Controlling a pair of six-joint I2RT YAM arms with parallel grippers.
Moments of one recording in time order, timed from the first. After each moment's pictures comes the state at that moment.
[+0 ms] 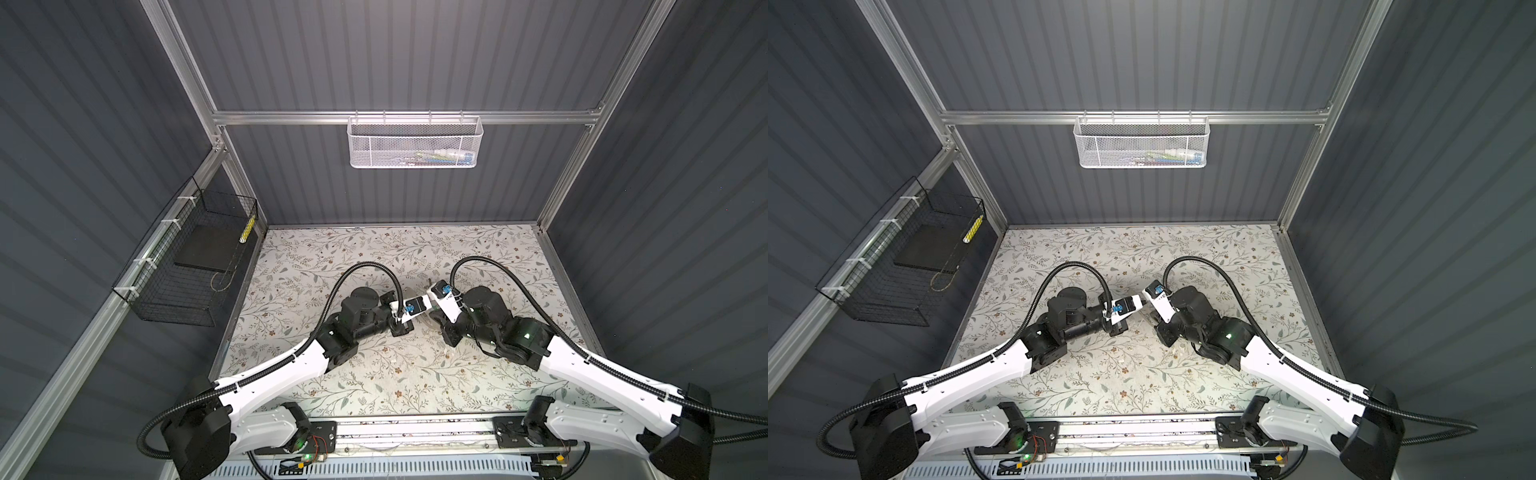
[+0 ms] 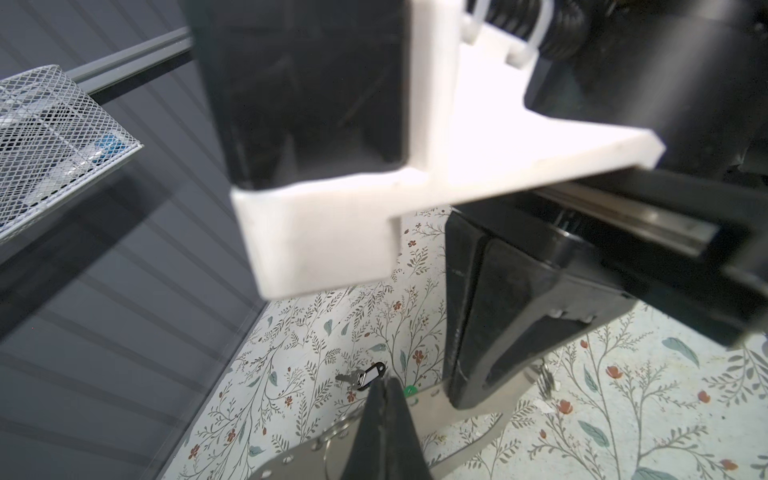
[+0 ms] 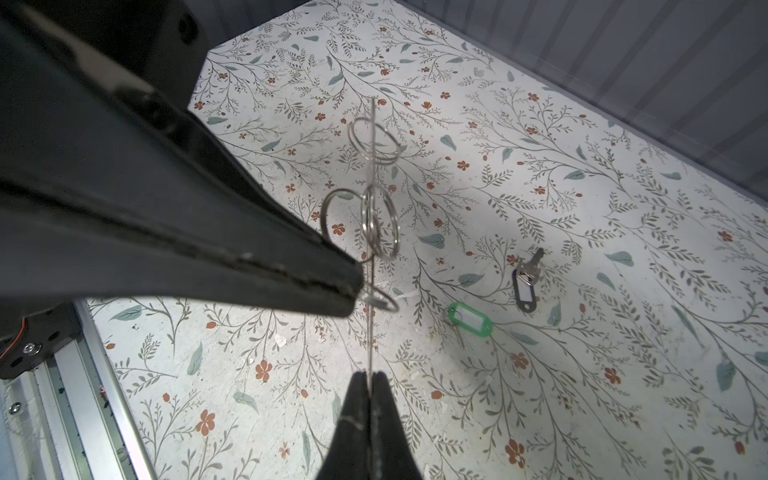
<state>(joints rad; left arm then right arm) -0.88 1.19 0.76 0.22 0.23 0.56 0.86 1.07 0.86 -0.39 0.01 0.00</state>
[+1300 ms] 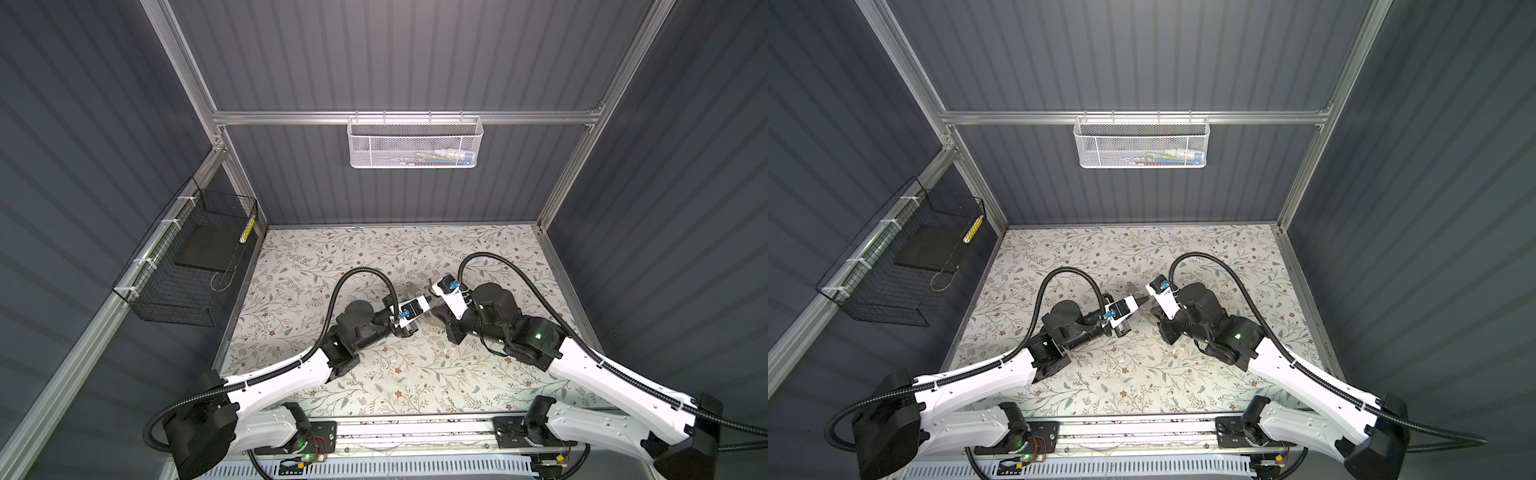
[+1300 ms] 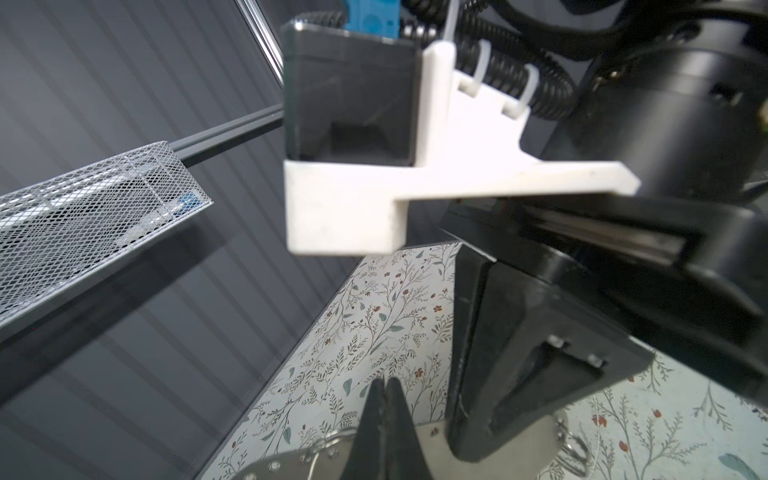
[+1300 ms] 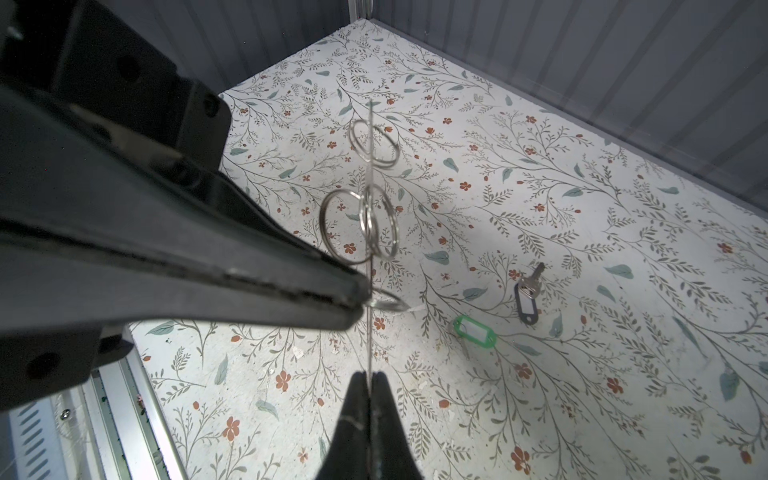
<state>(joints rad) -0.92 1.19 0.64 0.58 0.17 0.46 0.84 1.02 0.89 -0.42 -0.05 0.03</state>
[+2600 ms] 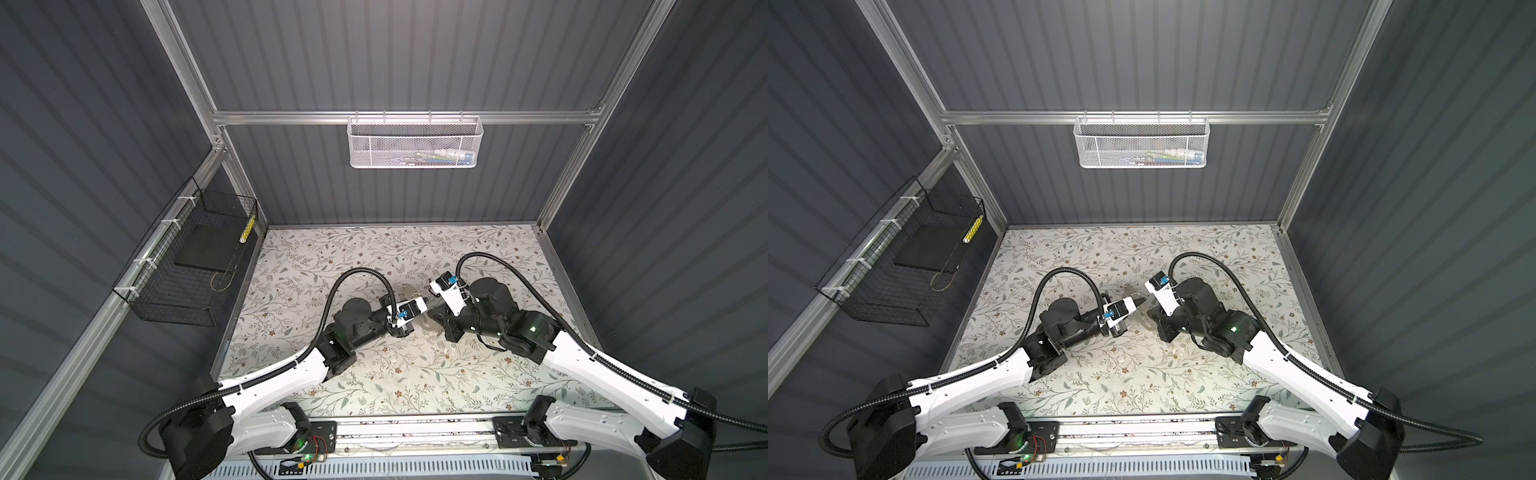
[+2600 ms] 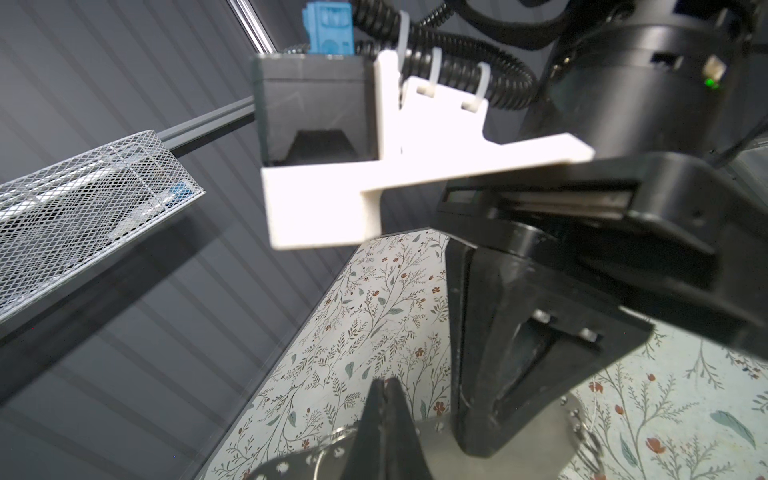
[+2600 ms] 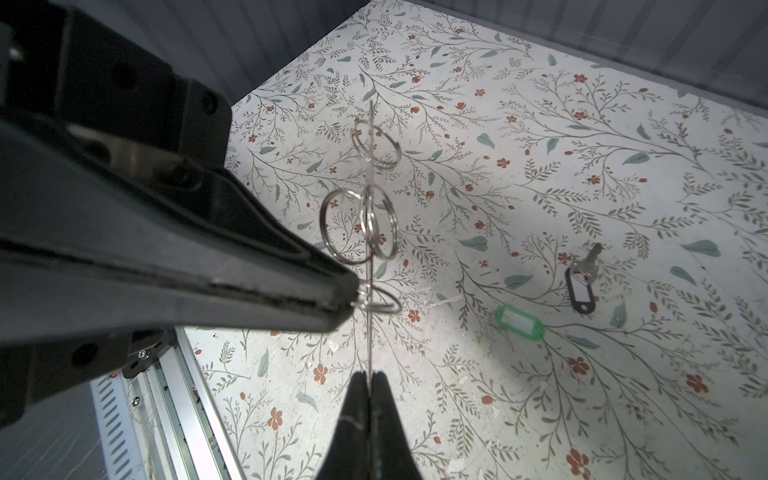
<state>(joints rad) -0.89 1.17 0.64 0.50 0.21 0.51 0.79 1.07 0.92 -0.43 -0.18 0.12</state>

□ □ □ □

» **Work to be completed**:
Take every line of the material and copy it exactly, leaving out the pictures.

» **Completed exercise**:
Controlling a pair of six-joint I2RT YAM arms with parallel grippers.
Moments of one recording in time order, timed from the first. After each moment's pictures comes the state at that moment.
[+0 ms] 
[+0 ms] 
[+0 ms] 
<state>(joints rad; left arm then right arm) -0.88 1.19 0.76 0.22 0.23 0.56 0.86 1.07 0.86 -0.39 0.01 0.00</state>
[+1300 ms] 
[+1300 ms] 
[+1300 ms] 
<state>(joints rad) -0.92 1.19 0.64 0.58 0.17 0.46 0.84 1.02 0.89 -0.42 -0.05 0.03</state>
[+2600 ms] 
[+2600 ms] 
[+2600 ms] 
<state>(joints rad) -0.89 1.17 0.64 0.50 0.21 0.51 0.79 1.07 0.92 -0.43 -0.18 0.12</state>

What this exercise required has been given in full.